In partnership with the U.S. Army Corps of Engineers Engineering With Nature® Initiative, we are using acoustic telemetry to track fish movements in engineered and restored habitats to determine how fish use these areas. This will help us understand how to design future restored and engineered habitats to support fish movements.
Why We Care
Fish and other wetland organisms play a key economic and cultural role in Chesapeake Bay. Understanding their habitat preferences and movements in marshes is essential to responsibly manage coastal ecosystems and sustain healthy fish populations. This need is especially critical in habitat restoration projects pre-, during-, and post- construction to inform future design of engineered marshes and wetlands.

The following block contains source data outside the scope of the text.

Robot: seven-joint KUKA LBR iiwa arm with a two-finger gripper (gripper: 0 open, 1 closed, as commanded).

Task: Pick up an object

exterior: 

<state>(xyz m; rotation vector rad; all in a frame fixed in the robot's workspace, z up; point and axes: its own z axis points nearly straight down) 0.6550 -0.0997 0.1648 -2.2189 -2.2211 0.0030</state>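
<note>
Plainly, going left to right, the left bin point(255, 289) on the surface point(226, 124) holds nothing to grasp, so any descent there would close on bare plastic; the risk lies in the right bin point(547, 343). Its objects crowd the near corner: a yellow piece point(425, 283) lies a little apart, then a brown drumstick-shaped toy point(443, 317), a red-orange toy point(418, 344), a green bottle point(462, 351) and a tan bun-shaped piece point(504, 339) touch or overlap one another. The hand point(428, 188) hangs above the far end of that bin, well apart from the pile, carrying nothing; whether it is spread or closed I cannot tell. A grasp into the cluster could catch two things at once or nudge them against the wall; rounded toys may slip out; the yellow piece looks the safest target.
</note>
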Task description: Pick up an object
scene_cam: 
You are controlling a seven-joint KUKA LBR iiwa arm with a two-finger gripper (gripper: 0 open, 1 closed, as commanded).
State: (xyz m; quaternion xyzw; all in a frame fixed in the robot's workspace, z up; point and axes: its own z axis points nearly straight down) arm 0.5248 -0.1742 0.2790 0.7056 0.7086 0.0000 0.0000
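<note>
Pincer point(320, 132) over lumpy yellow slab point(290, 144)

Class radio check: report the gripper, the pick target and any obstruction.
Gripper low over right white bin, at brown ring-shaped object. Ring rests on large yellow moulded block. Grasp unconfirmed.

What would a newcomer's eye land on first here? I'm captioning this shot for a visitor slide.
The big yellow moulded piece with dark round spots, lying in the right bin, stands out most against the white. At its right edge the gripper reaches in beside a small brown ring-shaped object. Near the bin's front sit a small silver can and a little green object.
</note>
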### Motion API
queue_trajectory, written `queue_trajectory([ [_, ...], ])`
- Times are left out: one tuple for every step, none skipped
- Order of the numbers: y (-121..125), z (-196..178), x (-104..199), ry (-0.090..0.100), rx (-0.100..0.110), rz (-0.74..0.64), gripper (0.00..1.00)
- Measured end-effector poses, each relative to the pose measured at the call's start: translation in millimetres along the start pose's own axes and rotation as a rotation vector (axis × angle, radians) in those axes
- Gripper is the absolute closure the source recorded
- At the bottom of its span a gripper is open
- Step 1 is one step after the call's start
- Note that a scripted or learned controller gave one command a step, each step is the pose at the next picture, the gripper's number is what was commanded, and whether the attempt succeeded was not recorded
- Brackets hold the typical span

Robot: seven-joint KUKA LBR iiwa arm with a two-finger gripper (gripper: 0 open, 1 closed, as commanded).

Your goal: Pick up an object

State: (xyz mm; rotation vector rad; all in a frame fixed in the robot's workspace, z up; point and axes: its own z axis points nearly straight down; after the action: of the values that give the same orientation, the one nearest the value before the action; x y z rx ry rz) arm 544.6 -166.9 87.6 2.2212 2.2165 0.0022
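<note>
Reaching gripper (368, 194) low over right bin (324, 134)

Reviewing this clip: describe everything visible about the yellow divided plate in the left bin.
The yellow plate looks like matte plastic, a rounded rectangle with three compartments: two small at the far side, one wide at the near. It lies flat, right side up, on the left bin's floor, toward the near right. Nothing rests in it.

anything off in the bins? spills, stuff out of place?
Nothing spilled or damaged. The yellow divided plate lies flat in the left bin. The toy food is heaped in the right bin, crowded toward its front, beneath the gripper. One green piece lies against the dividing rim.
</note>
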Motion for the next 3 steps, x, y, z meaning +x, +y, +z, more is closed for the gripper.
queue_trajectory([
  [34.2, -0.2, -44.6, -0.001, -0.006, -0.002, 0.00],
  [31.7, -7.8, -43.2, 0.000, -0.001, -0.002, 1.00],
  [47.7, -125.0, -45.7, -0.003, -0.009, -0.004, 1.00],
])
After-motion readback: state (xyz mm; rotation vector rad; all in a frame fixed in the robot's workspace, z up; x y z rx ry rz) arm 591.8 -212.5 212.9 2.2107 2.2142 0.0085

These habitat restoration projects include efforts from the U.S. Army Corps of Engineers (USACE) Engineering With Nature® (EWN®) Initiative, which aligns natural and engineering processes to deliver economic, environmental, and social benefits. Understanding the function of engineered habitats developed through this initiative is important for measuring efficacy and to help inform design of future restored and engineered habitats.
What We Are Doing
NCCOS is partnering with USACE, the Maryland Department of Transportation Maryland Port Administration (MDOT MPA), and the NOAA Chesapeake Bay Office to track fish movements in engineered and restored marshes. Beginning in May 2023, we will attach coded transmitters to dozens of fish and other aquatic organisms and use an array of automated data loggers to track their locations over the next two years.
Sites include an EWN® restoration effort at the Paul S. Sarbanes Ecosystem Restoration Project on Poplar Island, Maryland. Once a thriving community in the Maryland portion of Chesapeake Bay, the combined forces of erosion, sea level rise, and subsidence reduced the area from over 1,110 acres in 1847 to small islets totaling only 4 acres by 1990. Federal and state partners from USACE and MDOT MPA have jointly sponsored a project to restore this lost remote island habitat through the beneficial use of dredged material collected nearby. Upon completion, the restoration will result in 1,715 acres of developed wetland, upland, and open water embayment habitats.
Benefits of Our Work
The study is expected to demonstrate which aspects of the engineered and restored habitats, such as creek size and shape516 and culvert type, are most used by fish and other wetland species, which will increase the effectiveness of restoration efforts.